Diario de lecturas (diecisiete)

Por Juan Terranova


Hace unos años Russel Crowe le pegó en la cara al conserje de un hotel con un teléfono. Cuando le preguntaron por qué lo había hecho respondió: “Fue una mezcla de jet-lag, soledad y adrenalina”. Es una buena respuesta. Uno de mis principios preferido de la literatura universal es el de Conversación en Sicilia de Elio Vittorini: “Aquel invierno yo era presa de furias abstractas”.

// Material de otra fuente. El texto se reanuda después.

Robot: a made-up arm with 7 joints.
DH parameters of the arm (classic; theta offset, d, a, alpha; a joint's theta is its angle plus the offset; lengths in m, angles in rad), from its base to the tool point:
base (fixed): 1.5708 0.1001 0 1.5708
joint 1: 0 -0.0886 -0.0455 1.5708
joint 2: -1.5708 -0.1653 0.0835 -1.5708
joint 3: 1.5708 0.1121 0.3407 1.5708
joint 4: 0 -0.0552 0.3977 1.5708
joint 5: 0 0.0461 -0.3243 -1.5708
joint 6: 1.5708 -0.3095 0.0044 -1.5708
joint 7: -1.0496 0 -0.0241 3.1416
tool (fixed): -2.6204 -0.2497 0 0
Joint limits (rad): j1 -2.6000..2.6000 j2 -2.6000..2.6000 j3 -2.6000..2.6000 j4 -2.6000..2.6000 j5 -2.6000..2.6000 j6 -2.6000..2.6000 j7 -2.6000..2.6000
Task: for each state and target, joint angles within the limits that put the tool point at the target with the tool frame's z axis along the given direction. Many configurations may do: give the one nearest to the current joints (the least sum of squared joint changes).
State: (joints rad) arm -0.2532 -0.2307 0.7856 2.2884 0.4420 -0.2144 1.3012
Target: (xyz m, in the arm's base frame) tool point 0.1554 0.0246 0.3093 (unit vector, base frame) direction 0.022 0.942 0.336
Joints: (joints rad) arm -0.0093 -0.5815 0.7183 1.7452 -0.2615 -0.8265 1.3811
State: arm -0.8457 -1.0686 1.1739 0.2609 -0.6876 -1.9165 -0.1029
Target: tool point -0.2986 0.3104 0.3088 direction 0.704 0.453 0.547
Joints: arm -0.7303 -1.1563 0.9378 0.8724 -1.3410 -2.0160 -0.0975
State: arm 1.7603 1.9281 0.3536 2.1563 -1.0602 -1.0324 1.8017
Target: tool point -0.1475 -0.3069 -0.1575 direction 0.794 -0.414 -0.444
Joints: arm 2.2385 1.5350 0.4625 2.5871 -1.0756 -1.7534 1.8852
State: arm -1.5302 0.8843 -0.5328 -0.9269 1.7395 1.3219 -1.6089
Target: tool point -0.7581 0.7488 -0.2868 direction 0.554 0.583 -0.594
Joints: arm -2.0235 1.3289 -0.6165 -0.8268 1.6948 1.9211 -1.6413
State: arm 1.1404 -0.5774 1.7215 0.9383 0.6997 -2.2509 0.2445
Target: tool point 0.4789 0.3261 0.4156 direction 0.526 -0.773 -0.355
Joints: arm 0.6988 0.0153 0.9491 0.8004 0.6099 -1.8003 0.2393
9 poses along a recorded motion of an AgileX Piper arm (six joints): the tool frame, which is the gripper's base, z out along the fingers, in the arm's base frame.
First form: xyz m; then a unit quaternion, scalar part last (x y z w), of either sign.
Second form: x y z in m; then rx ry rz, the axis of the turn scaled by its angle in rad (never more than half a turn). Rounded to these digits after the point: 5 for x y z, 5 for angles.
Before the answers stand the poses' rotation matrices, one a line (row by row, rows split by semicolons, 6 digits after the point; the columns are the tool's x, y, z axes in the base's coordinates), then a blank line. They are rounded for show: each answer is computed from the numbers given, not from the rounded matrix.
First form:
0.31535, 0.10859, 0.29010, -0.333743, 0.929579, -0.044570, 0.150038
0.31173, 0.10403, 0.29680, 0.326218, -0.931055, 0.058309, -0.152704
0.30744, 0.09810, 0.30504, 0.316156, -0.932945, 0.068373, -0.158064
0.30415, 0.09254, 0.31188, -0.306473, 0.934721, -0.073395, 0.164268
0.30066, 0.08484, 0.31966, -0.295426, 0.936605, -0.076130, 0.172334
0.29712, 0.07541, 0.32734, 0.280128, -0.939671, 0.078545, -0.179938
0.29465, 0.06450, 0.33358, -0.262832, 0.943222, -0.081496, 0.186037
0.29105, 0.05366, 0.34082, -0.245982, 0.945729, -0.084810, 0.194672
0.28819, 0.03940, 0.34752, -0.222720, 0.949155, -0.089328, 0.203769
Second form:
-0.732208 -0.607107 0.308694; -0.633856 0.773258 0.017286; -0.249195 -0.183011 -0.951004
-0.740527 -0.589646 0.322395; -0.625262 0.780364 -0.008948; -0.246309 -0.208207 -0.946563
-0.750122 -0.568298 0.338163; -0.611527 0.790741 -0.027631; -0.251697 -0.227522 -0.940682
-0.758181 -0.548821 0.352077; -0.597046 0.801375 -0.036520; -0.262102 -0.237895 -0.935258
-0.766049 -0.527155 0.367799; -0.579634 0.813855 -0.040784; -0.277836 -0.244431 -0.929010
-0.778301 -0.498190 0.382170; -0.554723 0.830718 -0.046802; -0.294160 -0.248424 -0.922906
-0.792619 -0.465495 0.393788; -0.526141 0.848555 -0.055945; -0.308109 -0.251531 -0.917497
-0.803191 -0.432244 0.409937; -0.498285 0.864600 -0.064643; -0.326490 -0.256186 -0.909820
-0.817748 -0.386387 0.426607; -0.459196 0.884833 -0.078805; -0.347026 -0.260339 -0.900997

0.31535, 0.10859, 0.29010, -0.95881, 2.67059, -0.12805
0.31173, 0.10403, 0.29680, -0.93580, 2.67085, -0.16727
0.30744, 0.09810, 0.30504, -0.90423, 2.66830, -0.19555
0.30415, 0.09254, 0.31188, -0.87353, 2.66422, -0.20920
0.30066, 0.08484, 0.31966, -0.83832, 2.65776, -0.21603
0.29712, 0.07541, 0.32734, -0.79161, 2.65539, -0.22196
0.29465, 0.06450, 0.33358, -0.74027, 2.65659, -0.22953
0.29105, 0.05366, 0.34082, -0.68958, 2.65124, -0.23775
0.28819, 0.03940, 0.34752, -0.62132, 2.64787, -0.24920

Cada vez que voy a la casa de fin de semana de mis suegros agarro el primer tomo de Historia y conciencia de clase de Georg Lukács y leo el “prólogo” a la última edición. Ya me pasó tres veces. El fin de semana pasado lo leí prestando especial atención porque me lastime el tobillo derecho jugando al tenis y el domingo me lo pasé sentado o acostado, al sol, aburriéndome. El prólogo, atractivo y prolijo, es una especie de autobiografía o memoria intelectual donde Lukács recuerda cómo fueron cambiando sus lecturas a medida que su entorno político y su vida cambiaban. Ambos dos tomos –tapa dura en octavo, letras doradas sobre un fondo de cuerina marrón–, los editó Sarpe en 1985 y están basados la edición de la obras completas del marxista húngaro que se empezaron a publicar en la década del sesenta en España. La versión española es de un tal Manuel Sacristán y creo que Historia y conciencia de clase es una buena traducción del original Geschichte Und Klassenbewusstein Studien Über Marxistische Dialektik. Aunque en una nota del traductor, firmada en 1968, se apunta que el título original de la obra publicada en Berlín por primera vez en 1923 era solamente Geschichte Und Klassenbewusstein.

Hay, antes de esa nota, una cronología rápida y unos apuntes sobre el libro que aparecen sin firmar. De esos apuntes extraigo este párrafo: “Había que desmantelar, por tanto, este mecanismo propio de una teoría esclerotizada, que había bebido más de los textos de Engels que de Marx, y reconstruir la carne viva del pensamiento negativo, su esencia crítica. En Historia y conciencia de clase, este movimiento se lleva a cabo acudiendo a Hegel, cuya filosofía es la más próxima al marxismo. De este retorno a Hegel, Lukács incorpora el énfasis puesto sobre consciencia en tanto constitutiva del mundo”.

No sé cuánto hay de cierto en esto porque nunca terminé de avanzar sobre el libro y también porque Hegel –aunque no tanto Marx, camaradas– me excede. Por otra parte, no creo que vaya a seguir leyendo. De hecho, Lukacs no es una lectura frecuente para mí y estoy convencido, herencia psicoanalítica porteña mediante, de que no es la consciencia lo que aterroriza y da forma al mundo sino el deseo. Sin embargo, “reconstruir la carne viva del pensamiento negativo” es un proyecto sensual y ambicioso. Si seguimos este comentario al pasar, demasiado sintético y quizás torpe pero efectivo, entendemos un poco más por qué la raíz, siempre oscura de la narrativa del siglo XX, tuvo sus aguerridas versiones marxistas. Marx fue un pensador negativo, un utopista disociado, tanto como lo son o lo fueron José Hernández, William Burroughs, Michel Houellebecq y Chuck Palahniuk. En ciertas situaciones, entonces, el viejo húngaro stalinista te conecta con una parte lejana y sepiada de la historia de Europa que te ayuda a combatir la instantaneidad y la idiotez y alinea los engranajes de la política y las ideologías. Esa, y no otra, es, al final, la gran aventura.